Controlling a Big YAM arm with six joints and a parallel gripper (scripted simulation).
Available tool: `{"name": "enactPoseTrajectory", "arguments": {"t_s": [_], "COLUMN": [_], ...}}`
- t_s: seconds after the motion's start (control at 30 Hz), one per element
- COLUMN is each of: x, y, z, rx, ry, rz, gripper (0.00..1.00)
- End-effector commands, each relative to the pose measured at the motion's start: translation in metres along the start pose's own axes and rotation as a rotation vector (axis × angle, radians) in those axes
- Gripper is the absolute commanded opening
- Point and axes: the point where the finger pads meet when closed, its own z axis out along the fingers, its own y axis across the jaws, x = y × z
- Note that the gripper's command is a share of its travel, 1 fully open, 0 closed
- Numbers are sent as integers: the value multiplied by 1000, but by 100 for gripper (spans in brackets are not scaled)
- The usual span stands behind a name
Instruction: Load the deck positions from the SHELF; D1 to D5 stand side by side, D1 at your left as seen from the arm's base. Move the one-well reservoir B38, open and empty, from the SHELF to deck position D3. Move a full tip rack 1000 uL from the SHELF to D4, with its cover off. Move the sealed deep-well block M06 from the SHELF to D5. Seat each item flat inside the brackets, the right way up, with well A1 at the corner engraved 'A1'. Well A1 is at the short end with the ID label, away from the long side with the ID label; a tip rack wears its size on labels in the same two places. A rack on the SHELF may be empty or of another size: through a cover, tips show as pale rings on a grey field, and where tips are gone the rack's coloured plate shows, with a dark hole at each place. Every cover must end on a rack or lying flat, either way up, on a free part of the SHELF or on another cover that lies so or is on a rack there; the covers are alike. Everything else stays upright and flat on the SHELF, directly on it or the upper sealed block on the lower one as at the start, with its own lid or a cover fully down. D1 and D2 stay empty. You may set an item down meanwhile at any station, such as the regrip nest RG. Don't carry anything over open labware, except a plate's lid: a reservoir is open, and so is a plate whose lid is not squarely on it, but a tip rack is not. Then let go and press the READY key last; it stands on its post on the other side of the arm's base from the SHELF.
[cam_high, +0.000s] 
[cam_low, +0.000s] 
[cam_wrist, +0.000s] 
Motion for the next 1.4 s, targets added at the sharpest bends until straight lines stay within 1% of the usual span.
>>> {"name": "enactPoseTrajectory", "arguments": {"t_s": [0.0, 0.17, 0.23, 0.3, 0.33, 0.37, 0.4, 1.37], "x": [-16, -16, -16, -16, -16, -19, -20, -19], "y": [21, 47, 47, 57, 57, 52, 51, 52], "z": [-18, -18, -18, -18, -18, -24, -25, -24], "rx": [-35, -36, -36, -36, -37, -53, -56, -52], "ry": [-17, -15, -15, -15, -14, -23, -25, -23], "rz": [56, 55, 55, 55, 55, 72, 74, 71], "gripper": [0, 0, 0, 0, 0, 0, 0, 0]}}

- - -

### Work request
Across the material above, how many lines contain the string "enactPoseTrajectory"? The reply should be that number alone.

### Solution below
2